Historic house in Wisconsin, United States

The Wayside House (also known as the Hilgen-Schuette House) is a historic house located in Cedarburg, Wisconsin. It was built by Frederick Hilgen, who later co-owned the Cedarburg Mill, and is considered the father of Cedarburg. It was added to the National Register of Historic Places on March 17, 1982.

== Description and history ==
Frederick Hilgen immigrated from Germany in 1832, working as a clerk and serving in a state militia. In 1844, he bought some undeveloped land northwest of Milwaukee, including the site of this house. He had that land platted and it became the village of Cedarburg. He and William Schroeder built a grist mill on Cedar Creek in 1845.

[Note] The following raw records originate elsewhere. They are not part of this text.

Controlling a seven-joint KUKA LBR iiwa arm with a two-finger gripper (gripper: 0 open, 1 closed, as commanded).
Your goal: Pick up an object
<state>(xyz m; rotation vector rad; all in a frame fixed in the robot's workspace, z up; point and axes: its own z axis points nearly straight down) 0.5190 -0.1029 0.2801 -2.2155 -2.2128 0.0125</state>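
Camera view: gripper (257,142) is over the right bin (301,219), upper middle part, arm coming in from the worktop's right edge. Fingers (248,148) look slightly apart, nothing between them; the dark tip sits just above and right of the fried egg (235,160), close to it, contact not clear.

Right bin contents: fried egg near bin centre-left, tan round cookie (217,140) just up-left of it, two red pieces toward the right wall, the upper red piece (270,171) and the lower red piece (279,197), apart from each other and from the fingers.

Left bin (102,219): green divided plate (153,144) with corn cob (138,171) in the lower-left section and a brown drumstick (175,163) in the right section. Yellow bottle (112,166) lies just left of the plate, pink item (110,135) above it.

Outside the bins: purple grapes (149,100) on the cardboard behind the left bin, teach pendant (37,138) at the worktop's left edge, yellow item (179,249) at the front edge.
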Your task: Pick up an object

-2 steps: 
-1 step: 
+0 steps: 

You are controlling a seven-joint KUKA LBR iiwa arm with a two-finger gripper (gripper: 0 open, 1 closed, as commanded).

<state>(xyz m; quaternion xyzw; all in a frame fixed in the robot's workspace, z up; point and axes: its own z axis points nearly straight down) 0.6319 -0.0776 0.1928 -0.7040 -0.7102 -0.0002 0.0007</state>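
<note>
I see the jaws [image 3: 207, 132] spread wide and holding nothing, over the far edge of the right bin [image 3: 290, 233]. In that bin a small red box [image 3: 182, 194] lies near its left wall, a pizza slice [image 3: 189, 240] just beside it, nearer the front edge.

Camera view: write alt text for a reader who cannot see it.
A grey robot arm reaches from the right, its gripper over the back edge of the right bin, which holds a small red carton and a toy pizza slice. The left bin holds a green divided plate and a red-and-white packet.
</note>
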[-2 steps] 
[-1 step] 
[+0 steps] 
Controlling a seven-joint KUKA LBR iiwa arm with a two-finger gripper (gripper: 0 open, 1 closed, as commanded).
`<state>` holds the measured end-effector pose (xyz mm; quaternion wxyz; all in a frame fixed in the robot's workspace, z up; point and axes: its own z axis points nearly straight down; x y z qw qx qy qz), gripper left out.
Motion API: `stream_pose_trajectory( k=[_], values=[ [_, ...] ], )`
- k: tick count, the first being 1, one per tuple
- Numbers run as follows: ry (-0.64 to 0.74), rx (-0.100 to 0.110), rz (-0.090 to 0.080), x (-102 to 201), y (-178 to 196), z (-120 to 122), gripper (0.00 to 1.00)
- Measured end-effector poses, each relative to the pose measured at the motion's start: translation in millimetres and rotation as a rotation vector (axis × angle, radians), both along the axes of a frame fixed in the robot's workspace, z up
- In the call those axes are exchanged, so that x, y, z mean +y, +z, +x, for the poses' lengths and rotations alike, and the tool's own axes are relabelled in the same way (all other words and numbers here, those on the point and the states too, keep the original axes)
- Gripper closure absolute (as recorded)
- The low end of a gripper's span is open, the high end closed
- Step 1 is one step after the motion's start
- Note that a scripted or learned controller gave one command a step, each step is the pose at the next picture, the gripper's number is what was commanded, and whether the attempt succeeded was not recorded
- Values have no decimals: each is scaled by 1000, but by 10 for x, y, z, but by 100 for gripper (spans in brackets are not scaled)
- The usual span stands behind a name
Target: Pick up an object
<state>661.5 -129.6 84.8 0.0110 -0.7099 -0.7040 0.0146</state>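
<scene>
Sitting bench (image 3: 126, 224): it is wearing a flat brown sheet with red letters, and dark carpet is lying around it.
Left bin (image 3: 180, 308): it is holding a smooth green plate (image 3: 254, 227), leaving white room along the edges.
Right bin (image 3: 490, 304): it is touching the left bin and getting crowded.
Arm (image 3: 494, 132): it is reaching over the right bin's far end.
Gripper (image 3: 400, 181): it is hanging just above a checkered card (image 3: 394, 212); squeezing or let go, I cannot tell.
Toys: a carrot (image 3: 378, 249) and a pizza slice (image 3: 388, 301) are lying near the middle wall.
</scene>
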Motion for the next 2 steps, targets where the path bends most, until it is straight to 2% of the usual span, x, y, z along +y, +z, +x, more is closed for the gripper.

In 1846, he built the first section of what would become the Wayside House on a wooded knoll. It was probably originally one story, with walls of coursed fieldstone, but it's difficult to tell because Hilgen kept expanding the house over the years. The current house is two stories, with a cross-gable roof and some walls clad in cream bricks. The front entrance is sheltered by an open wooden porch. By 1900, it had reached its current configuration. The house's second owner was John Schuette, and it's sometimes called the Hilgen-Schuette House.

Hilgen went on to found the Cedarburg Mill in 1855 and the Wittenberg Woolen Mill in 1864.